PROVIDED DATA START

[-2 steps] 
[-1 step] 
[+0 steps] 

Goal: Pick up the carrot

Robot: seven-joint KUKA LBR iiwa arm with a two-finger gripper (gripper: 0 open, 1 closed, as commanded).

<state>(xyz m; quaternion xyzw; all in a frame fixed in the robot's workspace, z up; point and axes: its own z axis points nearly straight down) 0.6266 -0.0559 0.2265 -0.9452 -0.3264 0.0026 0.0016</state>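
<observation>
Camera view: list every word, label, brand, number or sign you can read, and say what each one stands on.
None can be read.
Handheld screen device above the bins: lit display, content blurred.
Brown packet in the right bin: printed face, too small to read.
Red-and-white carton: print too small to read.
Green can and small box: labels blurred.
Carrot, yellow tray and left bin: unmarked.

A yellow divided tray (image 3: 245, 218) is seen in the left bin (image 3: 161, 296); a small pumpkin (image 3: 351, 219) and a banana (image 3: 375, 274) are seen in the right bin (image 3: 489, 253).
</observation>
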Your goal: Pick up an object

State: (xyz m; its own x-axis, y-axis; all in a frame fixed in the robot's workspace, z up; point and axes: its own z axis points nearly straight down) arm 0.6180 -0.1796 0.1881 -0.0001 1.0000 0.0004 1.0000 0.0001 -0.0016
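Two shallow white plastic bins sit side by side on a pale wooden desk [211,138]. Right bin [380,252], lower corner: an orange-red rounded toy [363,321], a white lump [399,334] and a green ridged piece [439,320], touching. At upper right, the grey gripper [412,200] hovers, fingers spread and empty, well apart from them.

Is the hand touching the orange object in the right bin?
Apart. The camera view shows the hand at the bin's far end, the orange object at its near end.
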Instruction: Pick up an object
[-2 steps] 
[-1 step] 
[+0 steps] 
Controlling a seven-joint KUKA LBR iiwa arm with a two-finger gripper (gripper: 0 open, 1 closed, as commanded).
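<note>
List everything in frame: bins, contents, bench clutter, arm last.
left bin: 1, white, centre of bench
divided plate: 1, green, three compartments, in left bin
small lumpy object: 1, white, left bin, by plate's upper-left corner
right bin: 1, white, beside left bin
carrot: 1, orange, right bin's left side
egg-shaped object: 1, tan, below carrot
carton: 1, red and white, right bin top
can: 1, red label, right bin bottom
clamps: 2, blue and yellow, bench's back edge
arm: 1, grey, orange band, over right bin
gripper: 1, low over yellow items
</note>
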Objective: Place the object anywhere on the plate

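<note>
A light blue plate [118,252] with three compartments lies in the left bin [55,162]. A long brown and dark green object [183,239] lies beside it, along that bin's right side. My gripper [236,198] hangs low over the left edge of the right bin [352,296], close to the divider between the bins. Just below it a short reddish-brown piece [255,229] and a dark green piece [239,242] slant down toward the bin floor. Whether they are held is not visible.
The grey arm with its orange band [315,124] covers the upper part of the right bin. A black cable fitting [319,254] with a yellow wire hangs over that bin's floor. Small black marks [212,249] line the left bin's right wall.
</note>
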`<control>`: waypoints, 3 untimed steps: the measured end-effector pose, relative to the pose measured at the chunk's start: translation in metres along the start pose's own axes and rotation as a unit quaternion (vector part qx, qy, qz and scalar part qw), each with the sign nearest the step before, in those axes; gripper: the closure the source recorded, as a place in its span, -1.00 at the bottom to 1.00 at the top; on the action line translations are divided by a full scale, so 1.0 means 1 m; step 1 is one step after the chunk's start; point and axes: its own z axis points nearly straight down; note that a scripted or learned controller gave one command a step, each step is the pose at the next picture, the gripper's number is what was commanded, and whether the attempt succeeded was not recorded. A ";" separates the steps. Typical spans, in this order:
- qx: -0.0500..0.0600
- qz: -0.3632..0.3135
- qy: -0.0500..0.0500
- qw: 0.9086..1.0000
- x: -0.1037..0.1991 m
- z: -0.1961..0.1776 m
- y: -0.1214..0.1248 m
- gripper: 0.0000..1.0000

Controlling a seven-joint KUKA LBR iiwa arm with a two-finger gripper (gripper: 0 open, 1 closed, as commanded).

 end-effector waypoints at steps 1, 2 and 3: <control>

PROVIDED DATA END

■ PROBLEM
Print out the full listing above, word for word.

■ EXPECTED ANSWER
[-2 steps] 
[-1 step] 
[+0 steps] 

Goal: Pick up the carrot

Robot: seven-joint KUKA LBR iiwa arm with a two-finger gripper (gripper: 0 open, 1 closed, as commanded).

<state>(xyz m; quaternion xyzw; all in a frame fixed in the robot's workspace, z up; point and axes: its own z axis points nearly straight down) 0.6266 -0.0559 0.2265 -0.9452 -0.3264 0.0026 0.0016</state>
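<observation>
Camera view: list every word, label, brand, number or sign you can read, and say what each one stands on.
None can be read.
Handheld screen device above the bins: lit display, content blurred.
Brown packet in the right bin: printed face, too small to read.
Red-and-white carton: print too small to read.
Green can and small box: labels blurred.
Carrot, yellow tray and left bin: unmarked.

A yellow divided tray (image 3: 245, 218) is seen in the left bin (image 3: 161, 296); a small pumpkin (image 3: 351, 219) and a banana (image 3: 375, 274) are seen in the right bin (image 3: 489, 253).
</observation>
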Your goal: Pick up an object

State: (xyz m; its own x-axis, y-axis; all in a frame fixed in the robot's workspace, z up; point and axes: its own z axis points nearly straight down) arm 0.6180 -0.1796 0.1881 -0.0001 1.0000 0.0004 1.0000 0.0001 -0.0016
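Two shallow white plastic bins sit side by side on a pale wooden desk [211,138]. Right bin [380,252], lower corner: an orange-red rounded toy [363,321], a white lump [399,334] and a green ridged piece [439,320], touching. At upper right, the grey gripper [412,200] hovers, fingers spread and empty, well apart from them.

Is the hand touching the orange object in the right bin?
Apart. The camera view shows the hand at the bin's far end, the orange object at its near end.
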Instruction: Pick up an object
[-2 steps] 
[-1 step] 
[+0 steps] 
Controlling a seven-joint KUKA LBR iiwa arm with a two-finger gripper (gripper: 0 open, 1 closed, as commanded).
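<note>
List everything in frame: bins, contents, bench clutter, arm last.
left bin: 1, white, centre of bench
divided plate: 1, green, three compartments, in left bin
small lumpy object: 1, white, left bin, by plate's upper-left corner
right bin: 1, white, beside left bin
carrot: 1, orange, right bin's left side
egg-shaped object: 1, tan, below carrot
carton: 1, red and white, right bin top
can: 1, red label, right bin bottom
clamps: 2, blue and yellow, bench's back edge
arm: 1, grey, orange band, over right bin
gripper: 1, low over yellow items
</note>
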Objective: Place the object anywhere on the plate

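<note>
A light blue plate [118,252] with three compartments lies in the left bin [55,162]. A long brown and dark green object [183,239] lies beside it, along that bin's right side. My gripper [236,198] hangs low over the left edge of the right bin [352,296], close to the divider between the bins. Just below it a short reddish-brown piece [255,229] and a dark green piece [239,242] slant down toward the bin floor. Whether they are held is not visible.
The grey arm with its orange band [315,124] covers the upper part of the right bin. A black cable fitting [319,254] with a yellow wire hangs over that bin's floor. Small black marks [212,249] line the left bin's right wall.
</note>
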`<control>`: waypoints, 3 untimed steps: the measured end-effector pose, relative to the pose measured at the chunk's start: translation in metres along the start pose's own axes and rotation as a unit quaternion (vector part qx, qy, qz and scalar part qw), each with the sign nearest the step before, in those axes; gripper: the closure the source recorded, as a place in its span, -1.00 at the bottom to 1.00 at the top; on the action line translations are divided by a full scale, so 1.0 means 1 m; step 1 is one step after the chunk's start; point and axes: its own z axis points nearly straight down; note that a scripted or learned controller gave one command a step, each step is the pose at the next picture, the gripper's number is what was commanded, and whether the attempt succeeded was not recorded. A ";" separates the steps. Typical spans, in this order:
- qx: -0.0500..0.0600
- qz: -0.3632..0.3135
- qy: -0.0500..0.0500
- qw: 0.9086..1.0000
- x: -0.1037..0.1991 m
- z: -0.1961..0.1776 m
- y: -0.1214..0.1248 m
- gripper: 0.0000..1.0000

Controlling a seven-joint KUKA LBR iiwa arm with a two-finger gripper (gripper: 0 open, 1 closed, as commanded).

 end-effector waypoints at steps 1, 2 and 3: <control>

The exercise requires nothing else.